The present economy is throwing up many more Willie Lomans than Tom Joads (“Death of a Salesman” is of course a product of the 1940s, not the Depression), and a socially-minded author of our time could concentrate on the phenomenon of the increase in this sort of desperation. Such a misallocation of resources, especially the all-important human resource, is indeed a relevant theme for the critic of an economy which has apparently suffered from major deeds of misgovernance. But to intimate that economic decline may produce more Jay Gatsbys does violence not only to the tragedy of the clash between dream and reality that is the focus of that book, but also to the very un-metaphysical struggle the world’s middle classes are now having, trying to maintain their standard of living in the face of a vicious economic downdraft.
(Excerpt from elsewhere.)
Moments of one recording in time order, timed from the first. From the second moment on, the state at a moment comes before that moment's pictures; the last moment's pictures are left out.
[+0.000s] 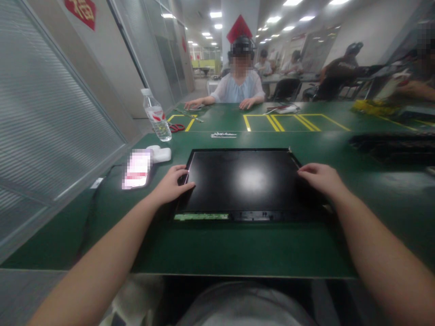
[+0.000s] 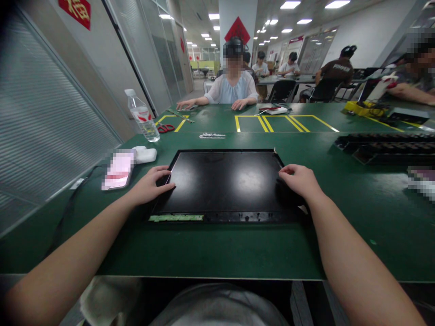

Tough times do not produce more students of literature, and if such times produce more socialists, it is through sheer envy of others rather than through embrace of some mystic notion of distributive justice. To argue otherwise makes critics of literature seem still more fatuous and irrelevant to the bulk of practically-minded people trying to make their way in a suddenly less-friendly world.

The present economic crisis is not a crisis of belief, it is a crisis of design. The structures and mechanisms we had been depending upon to keep the economy functioning have turned out to have several deep structural flaws which caused the whole economy to seize up. Whether this seizure persists, and the crisis does become one of belief, of confidence in the future—any kind of future, depends upon how quickly these structural flaws can be spotted and fixed. This more mechanical area—who makes things work, who causes them to break, and why—is where even intellectuals aloof from the struggle for personal prosperity should be focusing their attention, rather than trying to start up the next Farm Security Administration, with more heart-rending images of the Wretched of the Earth.